Courrier des lecteurs de Brigitte Croisier

Oh la France, oh la France...

  • Publié le 4 avril 2013 à 07:46

Le passage à l'heure d'été de plusieurs pays européens a provoqué ici divers commentaires du genre " la métropole à 2 heures ". Tiens ! Le temps de transport St-Denis de La Réunion/Paris a été, comme par miracle, réduit grâce à un avion super-rapide ? Ou bien la distance a été soudainement abolie ? Car enfin, l'expression utilisée fait bien référence, habituellement, à la notion de temps de parcours entre deux points géographiques.

En réalité, cette formulation décalée révèle autre chose. Le cœur de sens ici est "métropole" et l’expression dit un rêve, conscient ou inconscient : celui de la fusion dans le giron de la mère patrie.

"Métropole" a une origine grecque : metro-polis signifie la cité-mère. Dans son usage religieux, ce terme a respecté sa connotation urbaine puisqu’il désignait le siège de l’archevêque "métropolitain" pour les catholiques ou du " métropolite " pour les orthodoxes.

Aujourd’hui encore, l’accent est bien mis sur le caractère urbain. Une métropole est un centre urbain de grande importance à fort rayonnement économique, politique et culturel,  au niveau d’une région ou d’une nation. Et quand ce centre prend des dimensions gigantesques, la métropole devient mégapole.

Manifestement, l’usage tellement répandu ici du terme "métropole" est d’une autre inspiration. Cela mériterait une enquête psycho-sociologique ainsi qu’une recherche historique pour déterminer à partir de quel moment ce terme a été admis aussi largement et avec quelles significations, explicites ou implicites.

De manière subjective et pleinement assumée, je noterais le flottement sémantique de ce mot que certains gratifient d’une majuscule comme pour mieux personnifier l’objet ainsi désigné.

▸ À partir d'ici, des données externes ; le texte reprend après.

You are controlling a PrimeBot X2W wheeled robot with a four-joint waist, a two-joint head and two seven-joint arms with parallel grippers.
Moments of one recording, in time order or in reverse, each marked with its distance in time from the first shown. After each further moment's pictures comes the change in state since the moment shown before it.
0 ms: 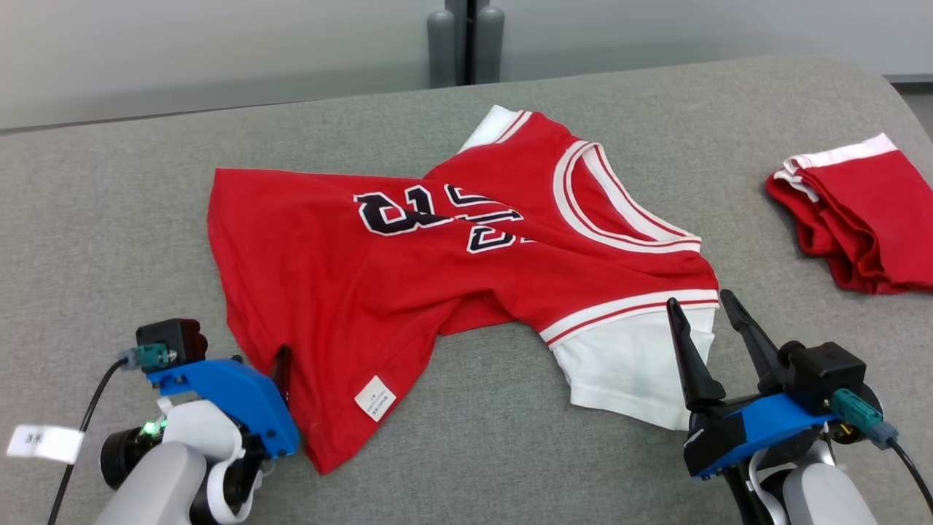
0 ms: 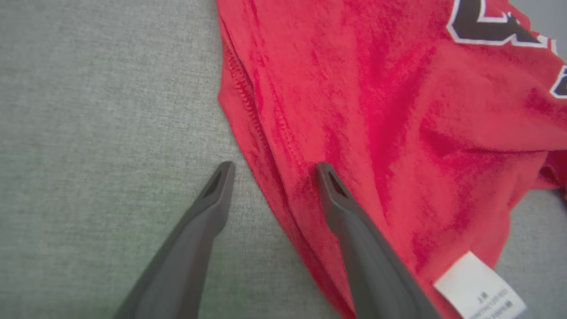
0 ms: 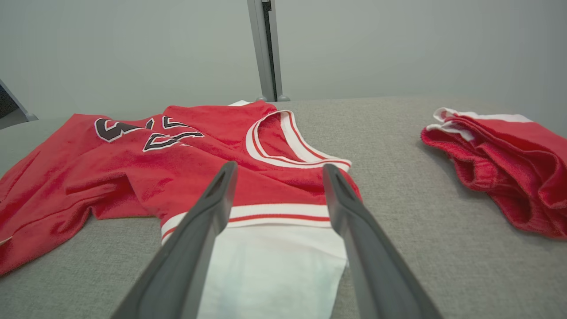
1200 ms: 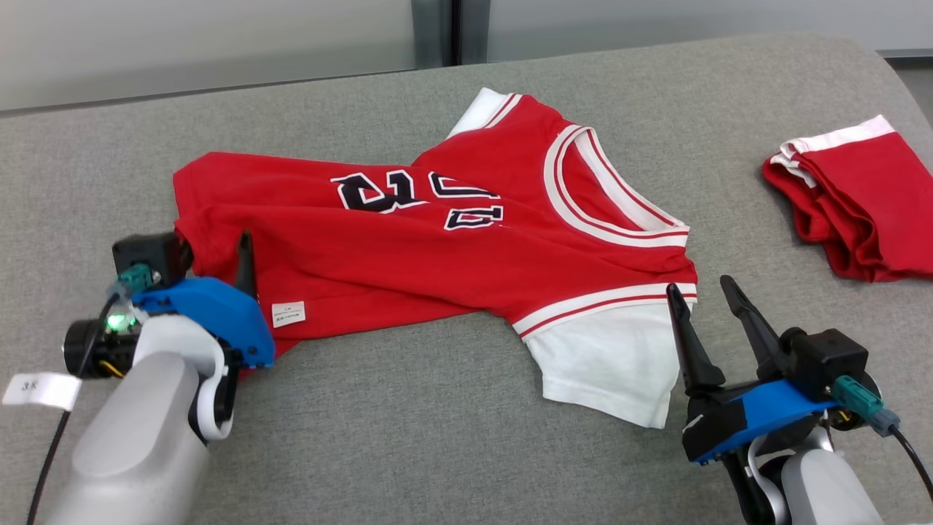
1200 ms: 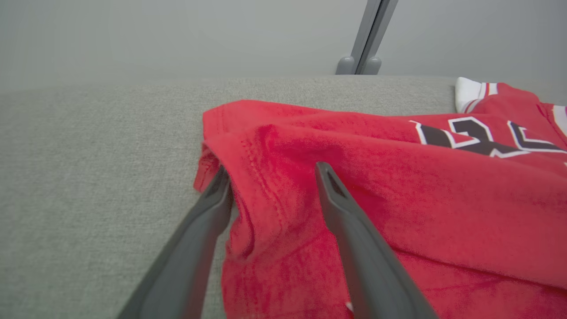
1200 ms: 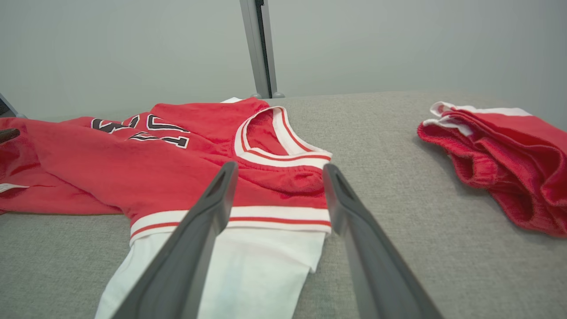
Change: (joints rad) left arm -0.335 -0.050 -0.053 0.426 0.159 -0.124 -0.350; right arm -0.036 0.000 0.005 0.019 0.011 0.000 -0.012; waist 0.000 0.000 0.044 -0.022
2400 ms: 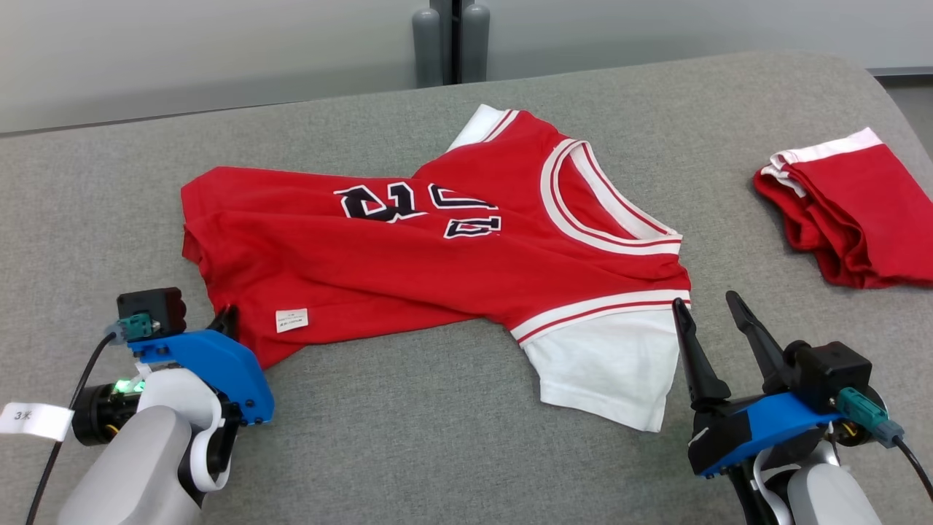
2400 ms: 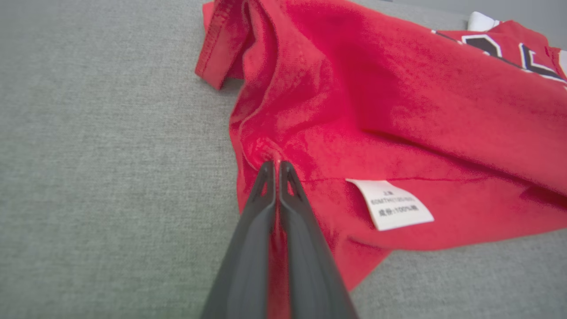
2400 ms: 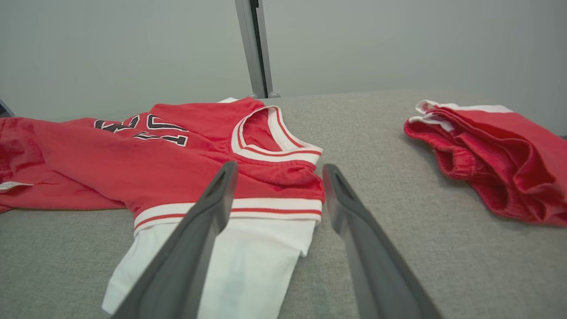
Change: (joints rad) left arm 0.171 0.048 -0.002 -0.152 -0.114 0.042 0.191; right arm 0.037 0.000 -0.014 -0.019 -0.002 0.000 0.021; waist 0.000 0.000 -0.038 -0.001
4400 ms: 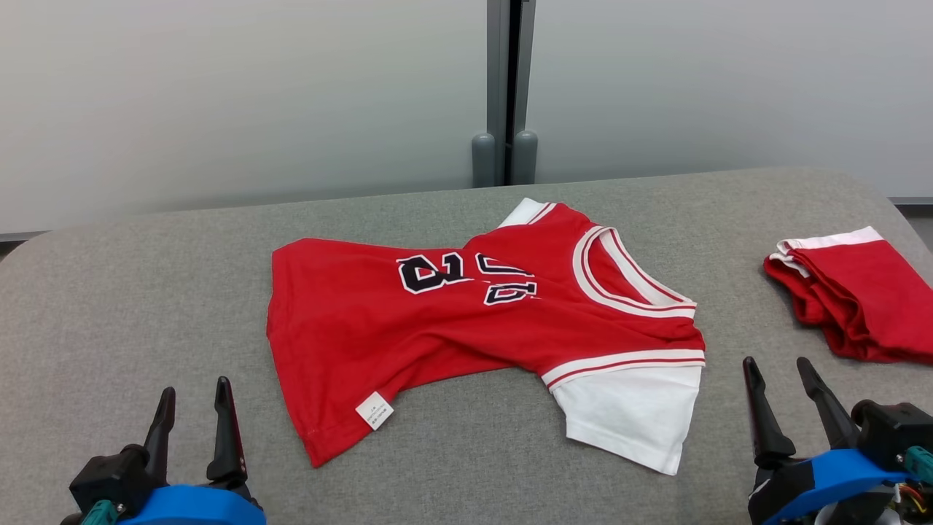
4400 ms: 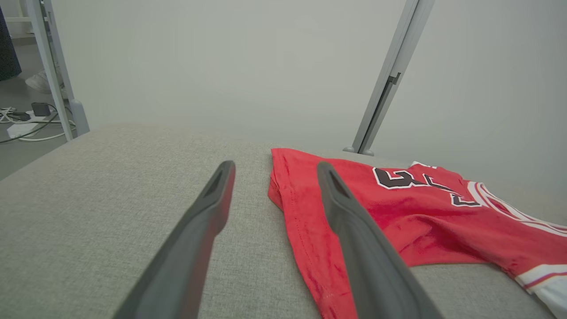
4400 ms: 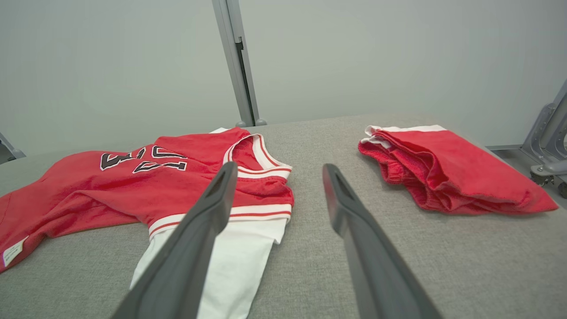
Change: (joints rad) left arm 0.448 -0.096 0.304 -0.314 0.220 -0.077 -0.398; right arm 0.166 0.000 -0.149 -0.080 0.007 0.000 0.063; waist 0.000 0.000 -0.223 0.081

Dans l’histoire, depuis le temps de la puissance conquérante d’Athènes, puis de Rome, la métropole désigne aussi l’Etat qui a colonisé d’autres îles ou continents. C’est alors un concept politique. Doit-on en déduire que celles et ceux qui parlent de métropole par-ci, métropole par- là ont bien en tête le rapport de dépendance coloniale, néo-coloniale ou post-coloniale ? Pas du tout ! Surtout, quand on érige cette notion en un lieu identifiable, localisable géographiquement grâce à la majuscule "Métropole". Un jeu d’écriture et le tour est joué…Mais comme, en réalité, nulle " Métropole " n’est repérable sur aucune carte, on est en droit de penser qu’il s’agit là d’une création mythique.

Dans quel espace-temps vivons-nous ?

Si on est dans le domaine symbolique, quasi-sacré, on peut alors se demander quelles sont les significations affectives attachées à ce terme. N’y a-t-il pas dans l’évocation, sinon l’invocation, de "La Métropole" une déclaration d’amour comme d’un enfant à sa mère, une mère protectrice dont on attend tellement ? Finalement une partie du sens grec originaire fait retour et la cité-mère antique s’habille en mère-patrie.

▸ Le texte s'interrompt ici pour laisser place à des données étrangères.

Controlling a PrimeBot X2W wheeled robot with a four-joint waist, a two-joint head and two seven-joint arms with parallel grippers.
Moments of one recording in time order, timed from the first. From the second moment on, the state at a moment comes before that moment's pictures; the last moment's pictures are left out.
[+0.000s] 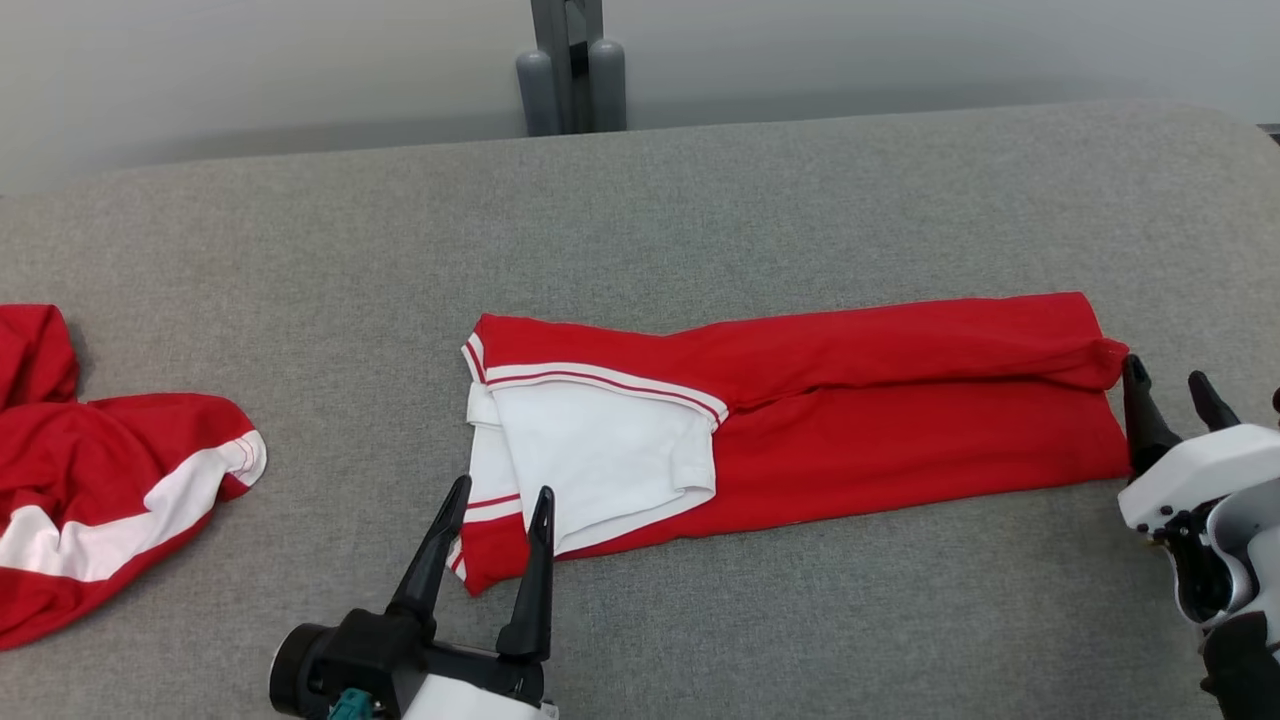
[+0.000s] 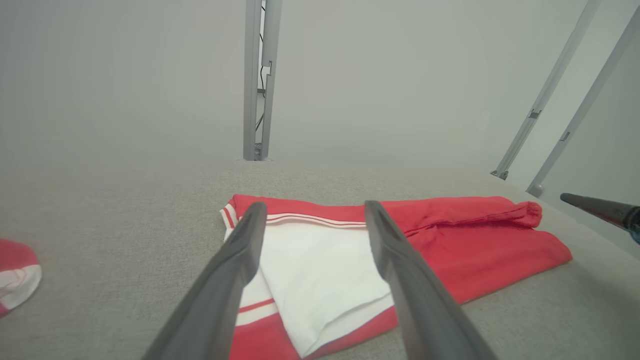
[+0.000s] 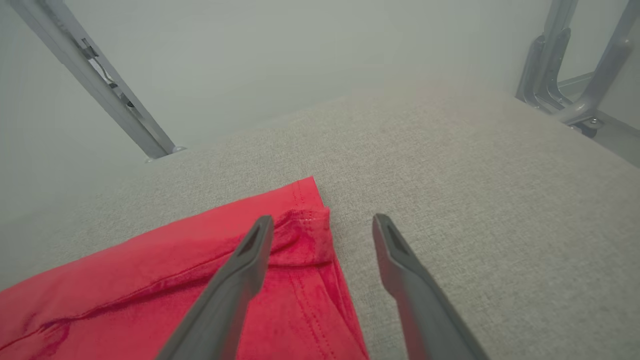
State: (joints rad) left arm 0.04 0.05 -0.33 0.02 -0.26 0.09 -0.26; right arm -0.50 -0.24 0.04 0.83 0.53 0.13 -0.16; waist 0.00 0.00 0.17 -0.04
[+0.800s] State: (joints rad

D’où cette expression qui sonne comme un soulagement : "la métropole à 2 heures". Certes, telle ou telle émission pourra être regardée un peu plus tôt sans trop empiéter sur notre sommeil : petit avantage pratique. D’ailleurs, la télévision a sans doute contribué à nous tourner toujours un peu plus vers le Nord, l’écran nous proposant une image identificatoire. Les manifestations culturelles se sont également inscrites dans nos calendriers de manière décalée : le Printemps des poètes a lieu en mars ; la Fête de la Musique qui, en France, se déploie lors de la nuit la plus courte, se déroule ici à la fraîche. Et ainsi de suite.

Du coup, on peut se demander dans quel espace-temps nous vivons, dans quel lieu et en quelle saison nous nous pensons, à moins de chanter comme jadis Joséphine Baker "J’ai deux amours, mon pays et Paris" ! Sans occulter la visée universelle de toute existence humaine, la construction de notre rapport au monde s’instaure d’abord ici et maintenant, dans l’échange charnel entre notre corps sensible et les paysages où il inscrit son activité. Bien sûr, tout un chacun imagine autre chose, rêve d’ailleurs, l’horizon visible n’étant que la promesse d’un nouveau monde à découvrir, une invitation à briser les frontières.

Mais, quand là-bas prend la place d’ici, quand le lointain est plus familier que le proche, qu’il l’occulte ou qu’il l’écrase, quand on attend tout ou presque de dehors, là, on ne sait plus trop où on en est et qui l’on est.